"The Mechanism of Nuclear Fission" + "Fission of Protactinium" (Bohr & Wheeler) + "Resonance in Uranium and Thorium Disintegration and the Phenomena of Nuclear Fission" + "On Continued Gravitational Contraction" (Oppenheimer) in Physical Review, September 1, 1939, Vol. 56, 5, pp. 426-50; pp. 455-59.

Lancaster: American Institute of Physics, 1939. 1st Edition. FIRST EDITION OF THREE SEMINAL PAPERS IN THE HISTORY OF PHYSICS. BOHR & WHEELER'S "The mechanism of nuclear fission" is the first fully worked out theory of nuclear fission and it laid the groundwork for atomic and hydrogen bombs.

"The paper is a masterpiece of clear thinking and lucid writing. It reveals, at the center of the mystery of fission, a tiny world where everything can be calculated and everything understood. The tiny world is a nucleus of uranium 236, formed when a neutron is freshly captured by a nucleus of uranium 235. The uranium 236 nucleus sits precisely on the border between classical and quantum physics."

By studying this process in detail, they show how the complementary views provided by classical and quantum pictures are both essential to the understanding of nature. Without the combined power of classical and quantum concepts, the intricacies of the fission process could never have been understood. Bohr's notion of complementarity is triumphantly vindicated" (Barrow, Science and Ultimate Reality, xvii).

Also included are two other important papers on nuclear fission and the atomic bomb, also by Bohr. OPPENHEIMER & SNYDER'S "On continued gravitational contraction" constitutes the very first theoretical prediction of a singularity when a sufficiently large neutron star collapses. This phenomenon was later to be coined as a black hole. "Had J. Robert Oppenheimer not led the US effort to build the atomic bomb, he might still have been remembered for figuring out how a black hole could form" (American Physical Society). This paper has been described as the forgotten birth of black holes.

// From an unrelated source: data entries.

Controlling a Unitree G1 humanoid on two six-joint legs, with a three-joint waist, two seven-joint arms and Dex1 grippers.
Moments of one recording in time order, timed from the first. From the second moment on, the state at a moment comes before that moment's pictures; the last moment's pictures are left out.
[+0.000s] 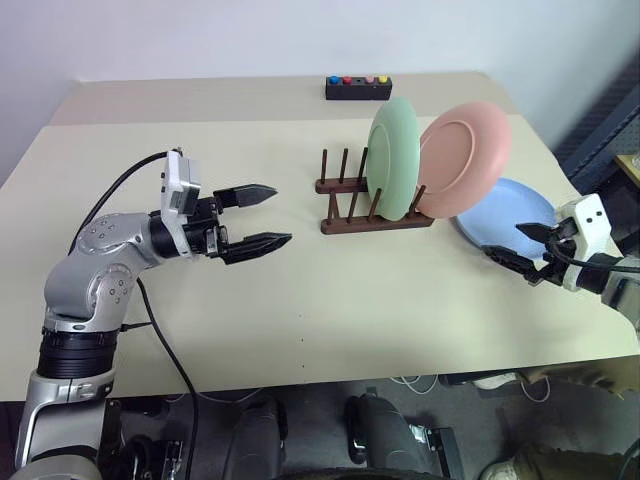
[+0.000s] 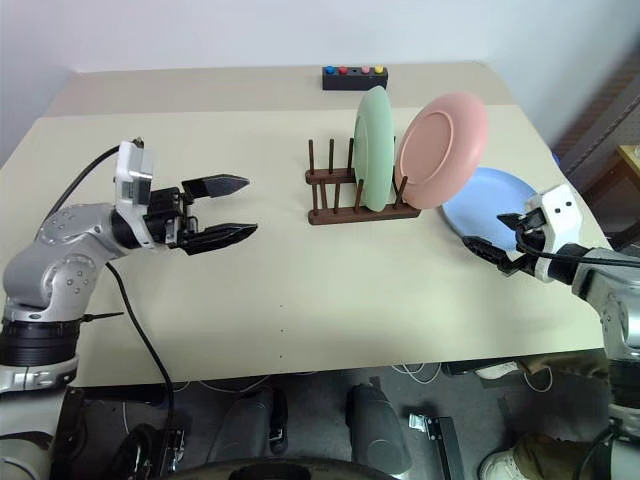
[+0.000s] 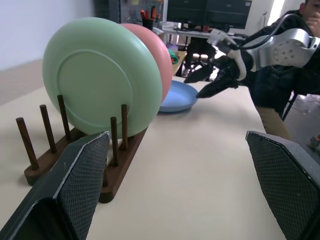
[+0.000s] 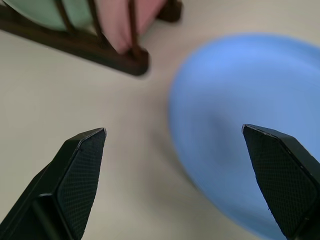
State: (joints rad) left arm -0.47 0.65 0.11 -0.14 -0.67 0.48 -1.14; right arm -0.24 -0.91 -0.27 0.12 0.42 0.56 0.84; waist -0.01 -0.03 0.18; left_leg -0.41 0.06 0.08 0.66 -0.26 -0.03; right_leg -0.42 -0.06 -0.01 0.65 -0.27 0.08
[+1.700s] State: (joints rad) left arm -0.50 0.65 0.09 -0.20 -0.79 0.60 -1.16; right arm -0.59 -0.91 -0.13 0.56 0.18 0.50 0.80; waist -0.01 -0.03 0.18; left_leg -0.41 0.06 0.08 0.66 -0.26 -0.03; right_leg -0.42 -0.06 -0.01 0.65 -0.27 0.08
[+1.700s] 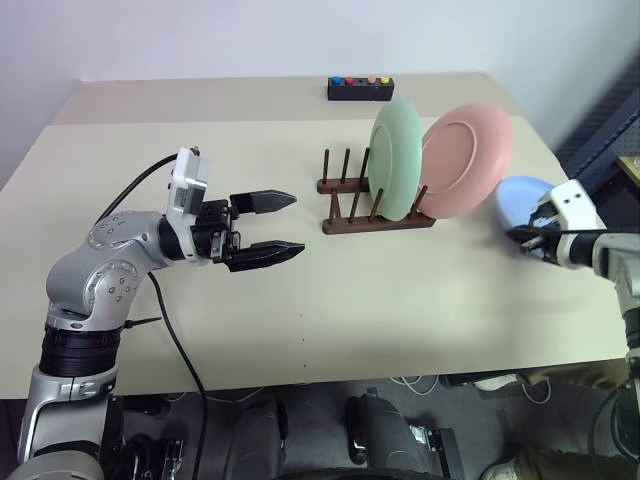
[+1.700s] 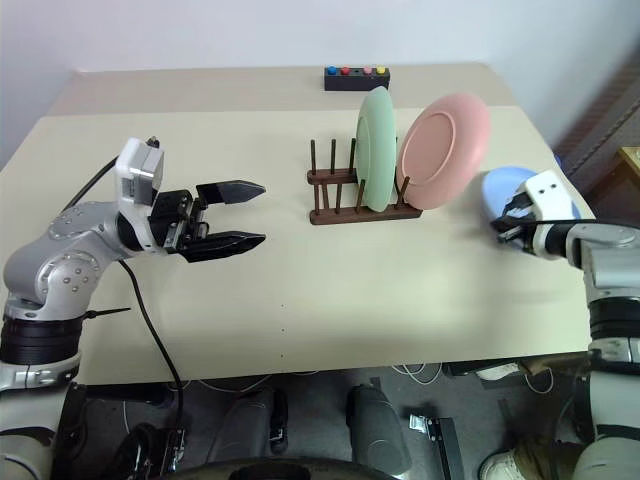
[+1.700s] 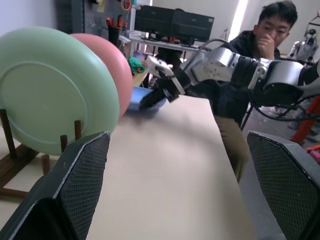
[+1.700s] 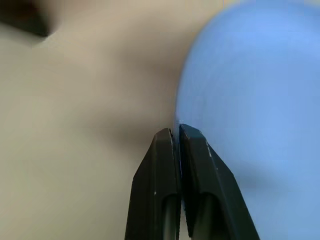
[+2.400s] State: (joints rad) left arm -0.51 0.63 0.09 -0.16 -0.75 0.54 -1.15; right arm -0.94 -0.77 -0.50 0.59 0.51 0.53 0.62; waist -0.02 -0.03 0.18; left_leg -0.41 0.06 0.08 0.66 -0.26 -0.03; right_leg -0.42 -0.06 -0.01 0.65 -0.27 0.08
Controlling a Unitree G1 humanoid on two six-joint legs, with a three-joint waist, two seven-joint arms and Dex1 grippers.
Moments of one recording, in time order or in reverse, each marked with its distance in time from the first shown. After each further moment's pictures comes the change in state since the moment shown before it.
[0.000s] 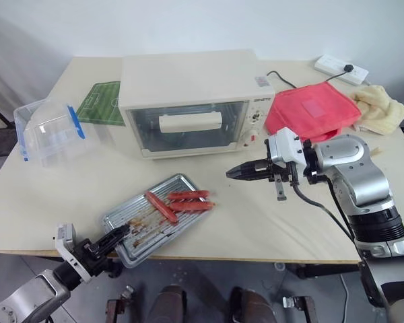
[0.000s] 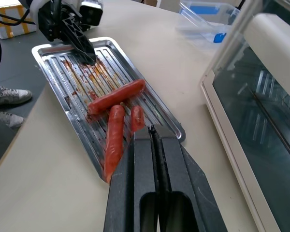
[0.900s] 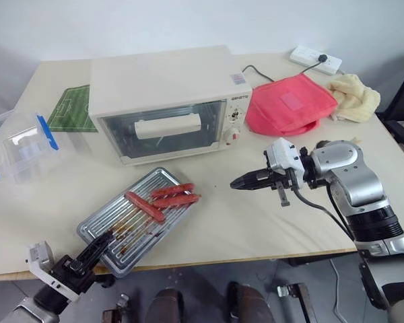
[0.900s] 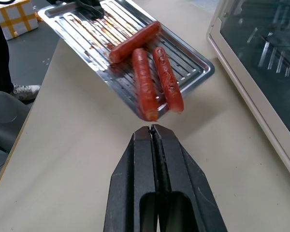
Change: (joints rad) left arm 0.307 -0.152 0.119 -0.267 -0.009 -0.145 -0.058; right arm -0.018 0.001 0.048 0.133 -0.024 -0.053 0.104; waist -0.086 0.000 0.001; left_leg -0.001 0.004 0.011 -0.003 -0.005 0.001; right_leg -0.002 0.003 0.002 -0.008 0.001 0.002
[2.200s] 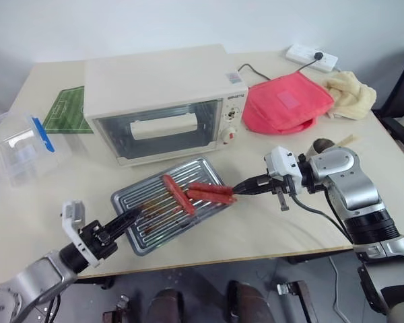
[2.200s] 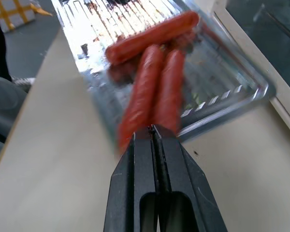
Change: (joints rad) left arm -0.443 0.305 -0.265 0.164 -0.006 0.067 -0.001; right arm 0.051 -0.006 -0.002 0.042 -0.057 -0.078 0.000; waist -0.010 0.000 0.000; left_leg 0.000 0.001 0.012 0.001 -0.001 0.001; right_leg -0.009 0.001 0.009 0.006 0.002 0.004
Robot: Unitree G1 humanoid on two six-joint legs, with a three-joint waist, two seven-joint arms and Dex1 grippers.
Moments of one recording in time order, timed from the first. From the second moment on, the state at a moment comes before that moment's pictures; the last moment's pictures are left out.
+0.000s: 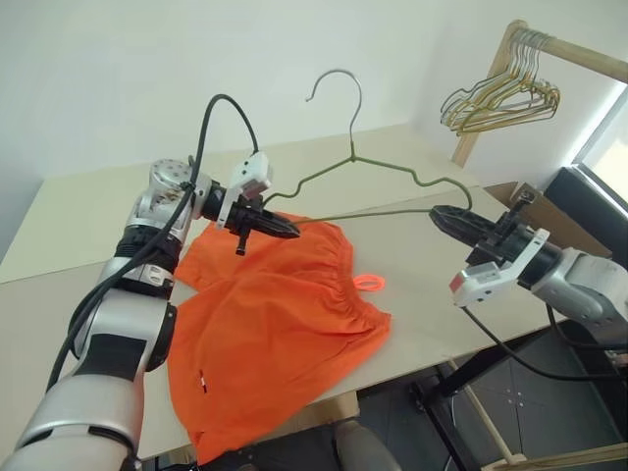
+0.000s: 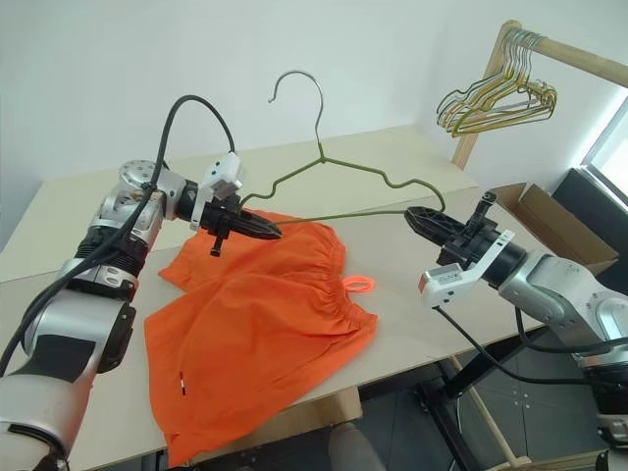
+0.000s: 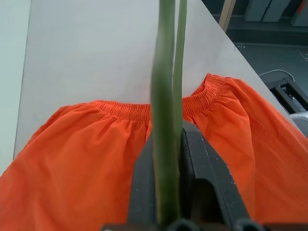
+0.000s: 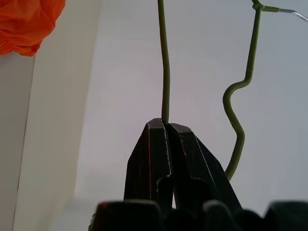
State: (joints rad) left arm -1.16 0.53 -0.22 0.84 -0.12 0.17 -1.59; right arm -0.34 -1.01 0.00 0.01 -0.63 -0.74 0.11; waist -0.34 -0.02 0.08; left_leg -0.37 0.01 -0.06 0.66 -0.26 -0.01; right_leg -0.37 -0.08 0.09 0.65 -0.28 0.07
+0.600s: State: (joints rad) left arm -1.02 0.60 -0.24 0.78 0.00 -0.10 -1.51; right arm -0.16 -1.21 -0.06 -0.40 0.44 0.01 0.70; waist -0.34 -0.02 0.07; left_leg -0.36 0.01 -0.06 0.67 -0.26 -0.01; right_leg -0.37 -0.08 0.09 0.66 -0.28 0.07
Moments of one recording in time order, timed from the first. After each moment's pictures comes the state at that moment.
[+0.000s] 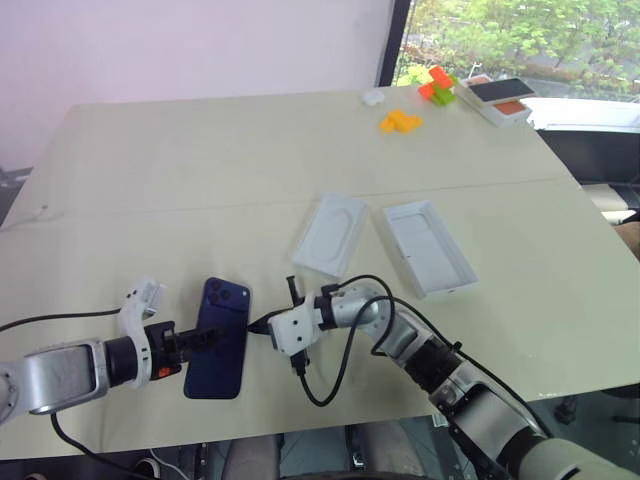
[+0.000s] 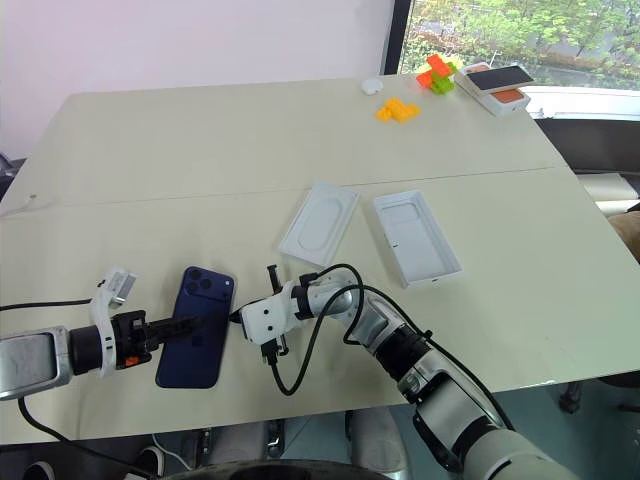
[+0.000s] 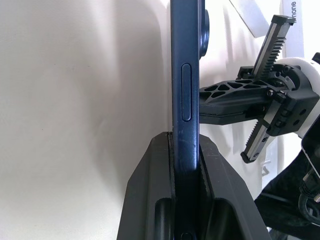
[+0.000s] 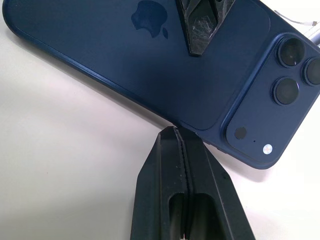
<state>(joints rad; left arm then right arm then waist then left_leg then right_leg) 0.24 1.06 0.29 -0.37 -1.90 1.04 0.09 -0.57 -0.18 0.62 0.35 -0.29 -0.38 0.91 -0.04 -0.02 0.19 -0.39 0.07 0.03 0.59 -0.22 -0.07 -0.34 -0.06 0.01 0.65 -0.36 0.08</state>
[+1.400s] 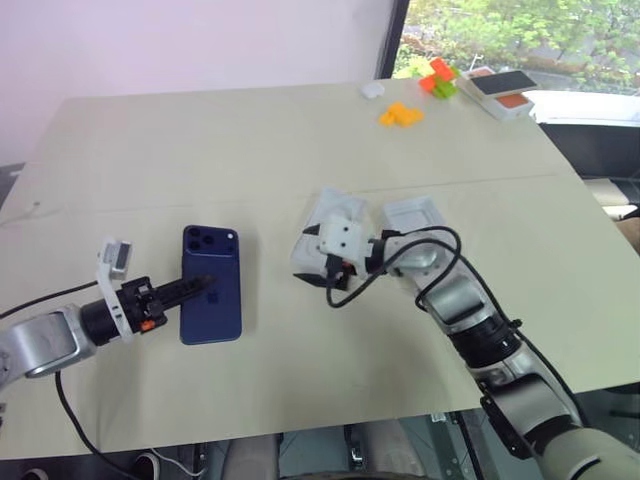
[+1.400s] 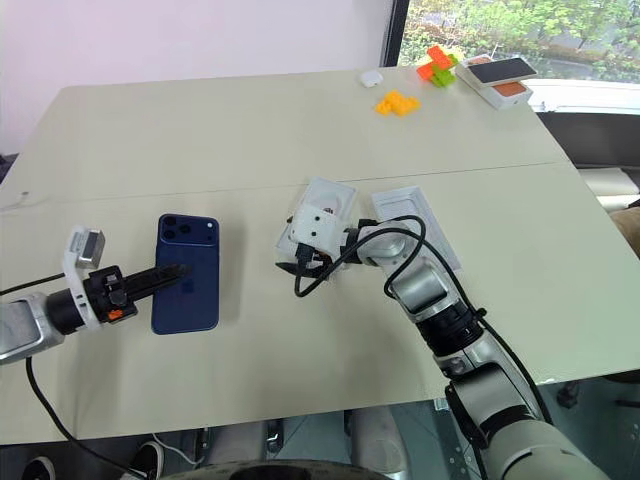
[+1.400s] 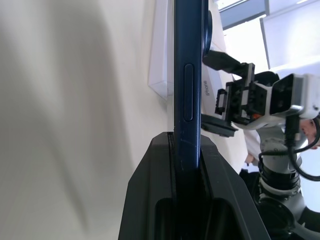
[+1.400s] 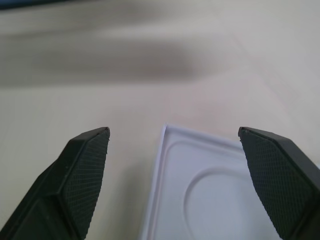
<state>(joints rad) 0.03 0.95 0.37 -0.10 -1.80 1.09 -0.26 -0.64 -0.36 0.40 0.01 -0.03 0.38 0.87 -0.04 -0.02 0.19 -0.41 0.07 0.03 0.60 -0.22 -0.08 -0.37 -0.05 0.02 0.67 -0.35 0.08</state>
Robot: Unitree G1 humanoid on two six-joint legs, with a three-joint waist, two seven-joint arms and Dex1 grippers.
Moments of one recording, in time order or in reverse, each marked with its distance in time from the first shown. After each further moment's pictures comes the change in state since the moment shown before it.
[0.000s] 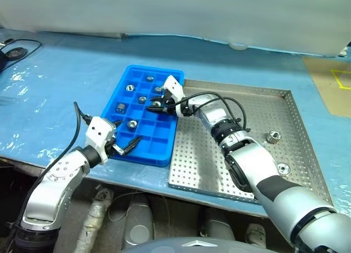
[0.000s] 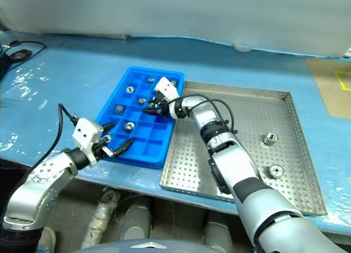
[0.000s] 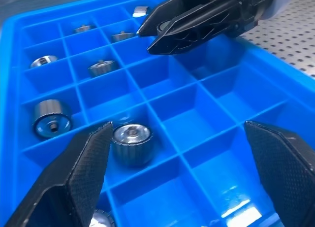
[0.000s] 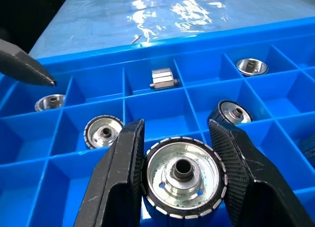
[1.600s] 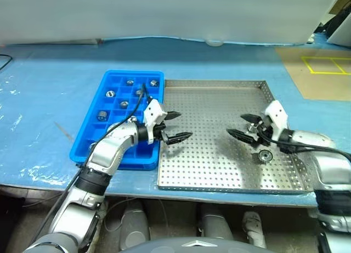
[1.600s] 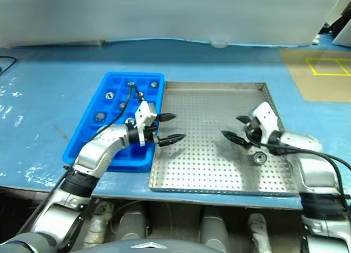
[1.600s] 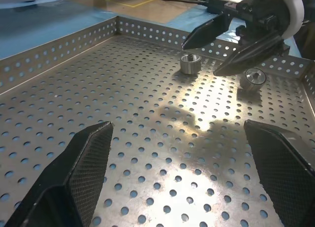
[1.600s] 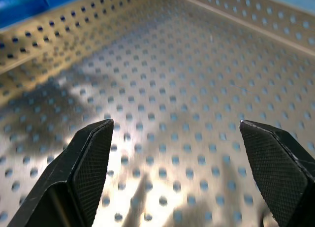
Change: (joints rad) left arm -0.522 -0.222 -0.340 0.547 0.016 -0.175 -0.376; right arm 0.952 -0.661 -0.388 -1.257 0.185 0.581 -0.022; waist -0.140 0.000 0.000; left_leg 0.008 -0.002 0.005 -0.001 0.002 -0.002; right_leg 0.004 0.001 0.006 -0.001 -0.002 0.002
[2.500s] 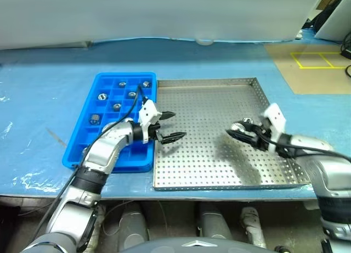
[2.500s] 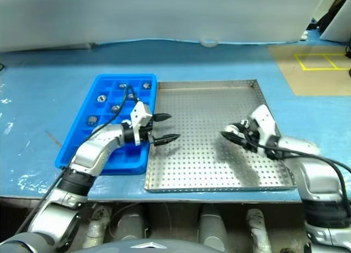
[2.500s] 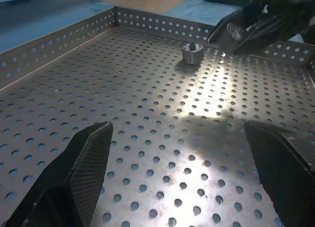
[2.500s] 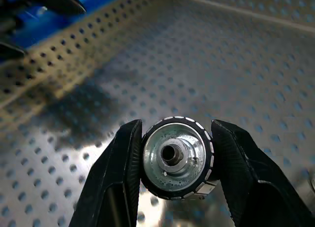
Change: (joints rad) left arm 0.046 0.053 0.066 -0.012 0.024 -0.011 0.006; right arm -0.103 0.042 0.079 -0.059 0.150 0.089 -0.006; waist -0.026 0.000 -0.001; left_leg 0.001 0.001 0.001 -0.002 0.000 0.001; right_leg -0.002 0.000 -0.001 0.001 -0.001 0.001
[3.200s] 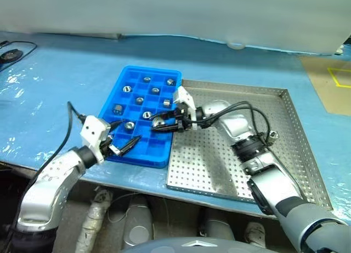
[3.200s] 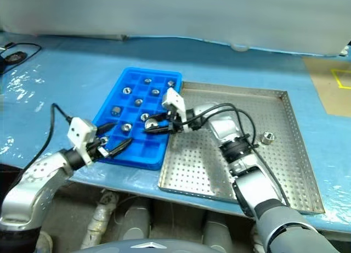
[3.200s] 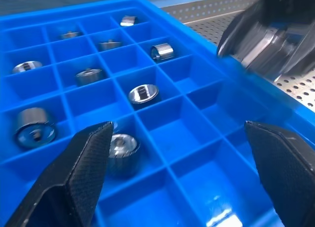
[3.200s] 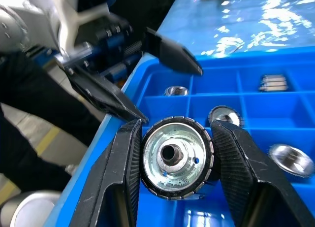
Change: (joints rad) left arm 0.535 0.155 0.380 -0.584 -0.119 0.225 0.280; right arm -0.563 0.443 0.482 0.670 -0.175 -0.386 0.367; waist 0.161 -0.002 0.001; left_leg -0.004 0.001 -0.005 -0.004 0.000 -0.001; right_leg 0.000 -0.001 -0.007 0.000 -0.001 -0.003
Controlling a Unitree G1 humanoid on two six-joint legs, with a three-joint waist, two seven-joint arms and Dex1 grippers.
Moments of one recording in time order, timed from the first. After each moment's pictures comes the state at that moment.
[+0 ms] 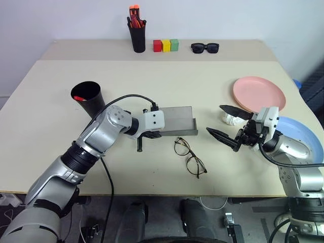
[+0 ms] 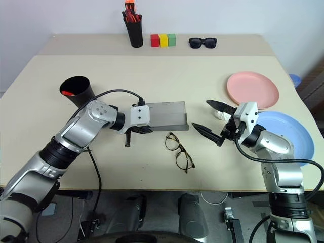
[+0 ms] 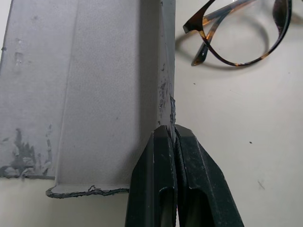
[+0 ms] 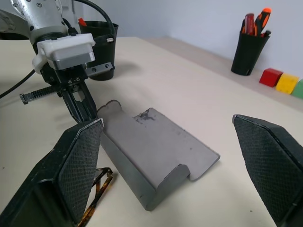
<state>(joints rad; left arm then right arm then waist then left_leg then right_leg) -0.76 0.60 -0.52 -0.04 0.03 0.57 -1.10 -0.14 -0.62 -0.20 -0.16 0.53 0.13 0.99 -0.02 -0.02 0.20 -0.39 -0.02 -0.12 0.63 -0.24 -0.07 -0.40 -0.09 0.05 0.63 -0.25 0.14</state>
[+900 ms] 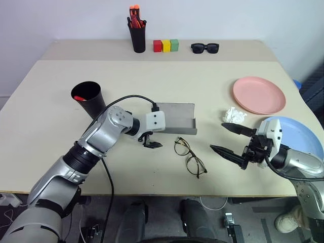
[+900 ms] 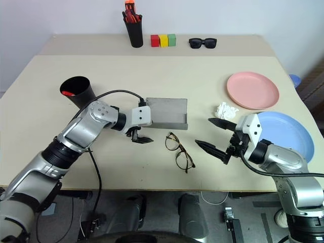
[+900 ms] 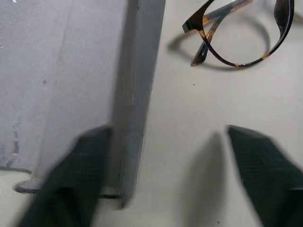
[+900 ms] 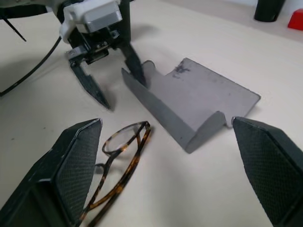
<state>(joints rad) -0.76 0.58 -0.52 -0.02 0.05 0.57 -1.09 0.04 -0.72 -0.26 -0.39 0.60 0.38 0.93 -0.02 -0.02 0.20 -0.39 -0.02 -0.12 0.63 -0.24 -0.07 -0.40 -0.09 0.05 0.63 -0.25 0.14</state>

FEYNMAN'S "Forces in molecules" is the first edition of Feynman's undergraduate thesis, the paper that began to establish his name in physics. The paper is known as the Feynman-Hellmann theorem and it proposed an original and enduring approach to calculating forces in molecules. Feynman "treated the problem of molecular forces from a thoroughly quantum-mechanical point of view, arriving at a simple means of calculating the energy of a molecular system that continues to guide quantum chemists" (DSB). Item #103

CONDITION & DETAILS: Lancaster: American Institute of Physics, 1939. Royal 8vo. (10.5 x 8 inches); 267 x 203 mm. Entire volume in contemporary full black cloth, gilt-lettered at the spine. Ex-libris with minimal markings. Very light and slight ghosting at the spine from the removal of a label. Small perforated stamp at the foot of the title page. Tightly and very solidly bound. Bright and very clean throughout. Near fine condition.